Great, we were able to extract all the emotion-related words from almost 20GB of data! Now we can compute means and z-scores (see this notebook for details) and visualize the results.

We can see evidence that emotion in literature reflects the general mood associated with historic events. Look, for instance, the drop in positive emotions during WW2. We also notice that positive vs negative emotions fluctuate in English literature, unlike German which is quite steady over time with few spikes.

Another interesting finding is that the overall emotion-related word usage drops steadily through time for English literature. This is not the case for German literature, which shows increasing emotion usage, especially after the 1950s.

Finally, I plot a breakdown of z-scores for each emotion. A couple of interesting things here.
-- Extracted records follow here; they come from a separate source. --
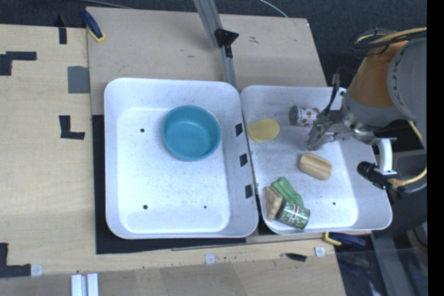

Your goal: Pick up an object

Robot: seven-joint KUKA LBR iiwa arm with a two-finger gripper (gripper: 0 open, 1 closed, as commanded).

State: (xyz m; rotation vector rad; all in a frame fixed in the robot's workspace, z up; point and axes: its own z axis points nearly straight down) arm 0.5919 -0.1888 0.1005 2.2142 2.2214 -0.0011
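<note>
Bins, two, white and shallow, side by side on the bench: left bin point(132, 149) holds a blue bowl point(191, 132) toward its far side; right bin point(347, 208) holds the rest. Arm, grey with orange band, enters from the right. Gripper point(318, 136) low in the right bin, fingers narrowly parted, nothing visibly between them. Green can point(290, 204) at near edge, touching a tan block point(273, 202). Bread-like roll point(315, 166) just below the gripper. Yellow disc point(264, 129) near the divider. Small dark-and-white cylinder point(302, 115) beside the gripper.

Tan bread roll point(315, 166) in right bin point(347, 218)
</note>
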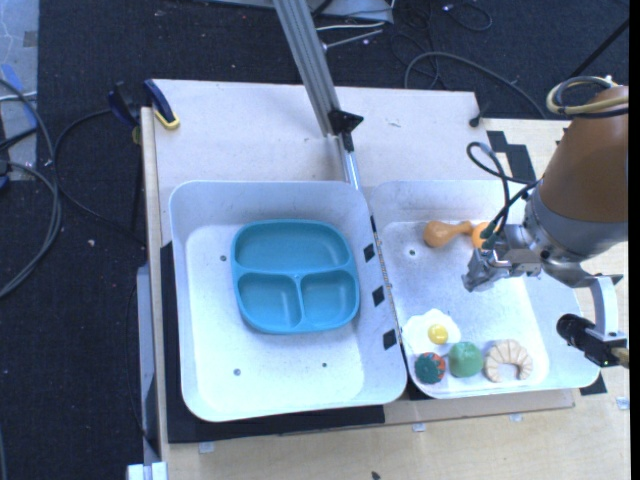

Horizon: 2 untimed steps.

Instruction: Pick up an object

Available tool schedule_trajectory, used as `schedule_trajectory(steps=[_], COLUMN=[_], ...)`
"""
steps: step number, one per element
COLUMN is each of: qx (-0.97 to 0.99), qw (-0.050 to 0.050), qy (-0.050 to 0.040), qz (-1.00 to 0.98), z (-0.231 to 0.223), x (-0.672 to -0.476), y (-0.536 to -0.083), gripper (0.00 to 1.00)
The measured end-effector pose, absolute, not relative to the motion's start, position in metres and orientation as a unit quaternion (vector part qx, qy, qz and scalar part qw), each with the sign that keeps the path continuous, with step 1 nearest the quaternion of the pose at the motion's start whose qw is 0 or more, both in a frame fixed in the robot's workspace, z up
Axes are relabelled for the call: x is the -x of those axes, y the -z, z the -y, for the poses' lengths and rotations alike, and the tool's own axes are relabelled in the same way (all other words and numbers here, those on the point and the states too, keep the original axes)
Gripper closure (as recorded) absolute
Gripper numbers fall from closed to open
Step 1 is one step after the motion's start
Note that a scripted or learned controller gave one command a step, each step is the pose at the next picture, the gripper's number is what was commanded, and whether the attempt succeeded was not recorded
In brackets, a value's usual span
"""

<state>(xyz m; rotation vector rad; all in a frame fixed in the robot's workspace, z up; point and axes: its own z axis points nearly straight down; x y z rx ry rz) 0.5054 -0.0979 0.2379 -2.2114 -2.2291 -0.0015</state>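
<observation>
Gripper [483,271] position: above the right bin [400,200], in its upper right area, carried by the arm [590,183] that enters from the right edge of the view. Finger state: cannot be determined from this view, because the gripper appears as a small grey block seen from above. No object is visible in its grasp.

Right bin contents:
- An orange drumstick [448,232] lies near the far wall, just left of the gripper and slightly beyond it. Its narrow end points toward the gripper; contact between the two cannot be confirmed.
- A fried egg [433,330] lies near the front, left of centre.
- A dark teal ball [430,367] lies at the front left corner, just in front of the egg.
- A green piece [465,359] sits just beside the ball, on its right.
- A croissant [509,360] lies to the right of the green piece.

Left bin [200,298] contents:
- A blue tray [295,274] with three compartments lies flat near the centre.
</observation>
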Motion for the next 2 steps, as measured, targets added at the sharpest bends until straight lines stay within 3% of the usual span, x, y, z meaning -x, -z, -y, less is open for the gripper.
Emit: schedule_trajectory(steps=[1,2], qx=[0.704,0.704], qw=[0.000,0.000], qy=[0.0005,0.0007], qz=[0.710,0.710], z=[0.048,-0.003], x=[-0.521,-0.522], y=[-0.231,-0.240], gripper=[1.00,1.00])
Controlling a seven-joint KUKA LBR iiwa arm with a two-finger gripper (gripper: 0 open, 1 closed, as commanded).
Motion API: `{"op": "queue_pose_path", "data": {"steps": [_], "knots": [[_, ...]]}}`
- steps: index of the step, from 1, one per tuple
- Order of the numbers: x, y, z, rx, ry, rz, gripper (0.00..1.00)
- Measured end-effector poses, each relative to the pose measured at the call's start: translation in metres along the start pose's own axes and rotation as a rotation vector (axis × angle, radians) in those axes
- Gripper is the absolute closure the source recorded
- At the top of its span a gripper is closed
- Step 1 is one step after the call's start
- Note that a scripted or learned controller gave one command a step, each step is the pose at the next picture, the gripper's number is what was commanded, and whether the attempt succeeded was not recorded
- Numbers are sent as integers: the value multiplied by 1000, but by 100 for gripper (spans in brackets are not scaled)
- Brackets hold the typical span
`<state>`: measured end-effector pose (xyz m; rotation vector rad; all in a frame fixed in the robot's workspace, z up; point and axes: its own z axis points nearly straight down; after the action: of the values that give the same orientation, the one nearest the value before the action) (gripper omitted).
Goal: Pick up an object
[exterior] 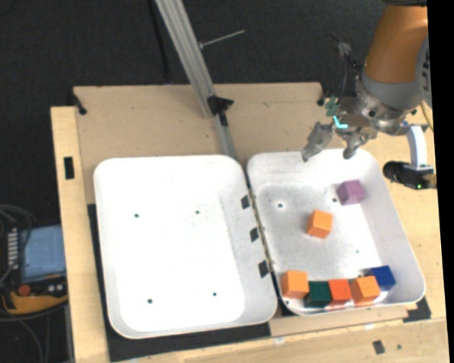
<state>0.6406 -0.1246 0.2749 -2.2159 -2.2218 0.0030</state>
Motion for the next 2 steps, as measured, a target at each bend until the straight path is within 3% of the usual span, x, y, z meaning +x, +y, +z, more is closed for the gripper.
{"op": "queue_pose_path", "data": {"steps": [1, 2], "knots": [[0, 1, -3, -4, -2, -1, 0], [4, 6, 43, 0, -3, -3, 0]]}}
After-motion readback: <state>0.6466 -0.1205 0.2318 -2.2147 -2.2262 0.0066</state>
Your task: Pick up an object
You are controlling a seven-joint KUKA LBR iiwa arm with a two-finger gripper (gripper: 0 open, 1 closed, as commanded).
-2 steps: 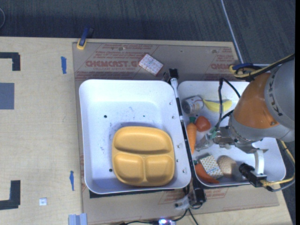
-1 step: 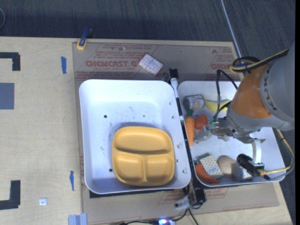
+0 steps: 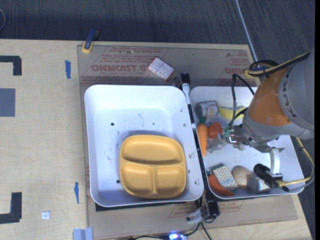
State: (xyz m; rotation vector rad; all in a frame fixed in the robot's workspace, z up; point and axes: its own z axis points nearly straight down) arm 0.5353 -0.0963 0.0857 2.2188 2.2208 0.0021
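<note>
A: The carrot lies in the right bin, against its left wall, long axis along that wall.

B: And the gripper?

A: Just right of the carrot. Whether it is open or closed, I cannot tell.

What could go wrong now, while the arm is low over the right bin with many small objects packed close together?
Two risks, I think. First, the gripper sits among crowded items: the long orange carrot lies right beside a small red-orange piece, so closing may catch two things or push one away. Second, the carrot rests against the shallow white right bin's left wall, next to the divider, so a finger could strike that wall instead of sliding beside the carrot.
</note>
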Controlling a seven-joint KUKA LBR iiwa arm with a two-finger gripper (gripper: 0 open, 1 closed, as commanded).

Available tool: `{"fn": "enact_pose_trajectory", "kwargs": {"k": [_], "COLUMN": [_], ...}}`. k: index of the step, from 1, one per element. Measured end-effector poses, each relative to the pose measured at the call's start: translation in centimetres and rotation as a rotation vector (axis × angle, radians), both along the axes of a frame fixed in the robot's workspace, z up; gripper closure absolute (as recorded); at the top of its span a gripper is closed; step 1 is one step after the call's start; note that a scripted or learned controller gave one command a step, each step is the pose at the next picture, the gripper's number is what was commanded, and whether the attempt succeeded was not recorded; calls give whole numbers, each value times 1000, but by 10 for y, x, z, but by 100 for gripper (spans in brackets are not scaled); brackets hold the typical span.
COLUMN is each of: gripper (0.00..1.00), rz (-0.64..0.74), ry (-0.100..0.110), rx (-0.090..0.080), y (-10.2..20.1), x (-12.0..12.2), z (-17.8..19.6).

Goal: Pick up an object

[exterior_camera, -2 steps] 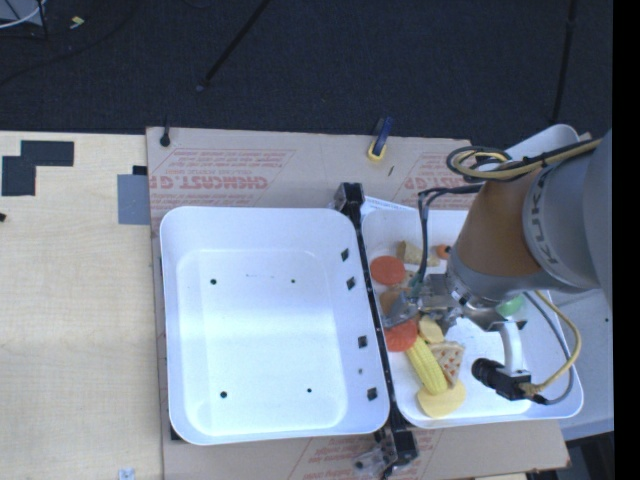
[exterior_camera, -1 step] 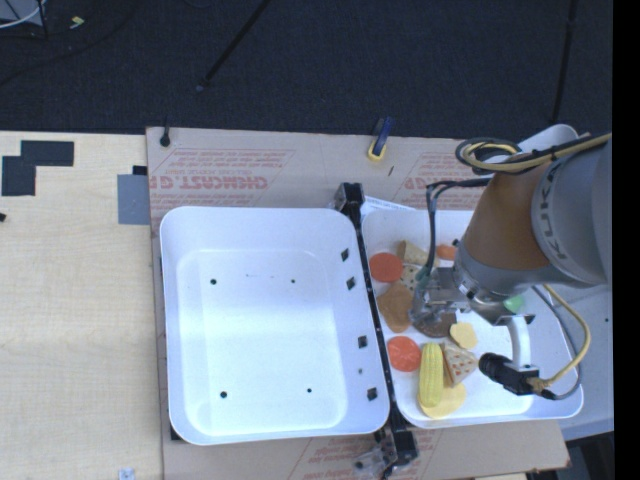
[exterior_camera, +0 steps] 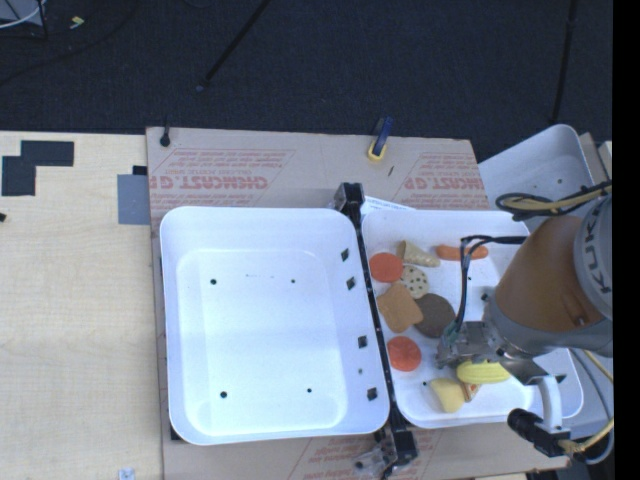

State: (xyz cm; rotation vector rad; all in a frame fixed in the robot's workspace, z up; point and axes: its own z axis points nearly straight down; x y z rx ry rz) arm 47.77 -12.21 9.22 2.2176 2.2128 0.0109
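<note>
Now down low in the right bin [exterior_camera: 420,416], gripper [exterior_camera: 462,348] over the near edge's yellow piece [exterior_camera: 482,372]; grip state impossible to tell. Best centred on that piece, clear of the brown disc [exterior_camera: 436,314] and red disc [exterior_camera: 404,353] beyond.

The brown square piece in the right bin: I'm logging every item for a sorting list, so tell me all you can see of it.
The brown square piece is a flat tan-brown slab with rounded corners, toast-like and probably toy food. It lies flat, turned diamond-wise, on the floor of the right bin, near the wall shared with the left bin. An orange disc sits just above it, a dark brown disc touches or overlaps its right edge, and a red disc lies below.
</note>
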Motion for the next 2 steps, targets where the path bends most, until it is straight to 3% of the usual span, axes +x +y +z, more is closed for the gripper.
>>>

Look at the spike in the fear-related words in German literature right after the end of WW2. Also, see how anger-related words increase in English literature during this period.


In this post I analyzed trends in the use of emotion-related words in literature. I show how to process large-scale text data in a computationally efficient manner.

Plotting the results reveals interesting associations between emotion and historical events, as well as differential patterns over time between English and German literature. You can find the full code in this GitHub repository.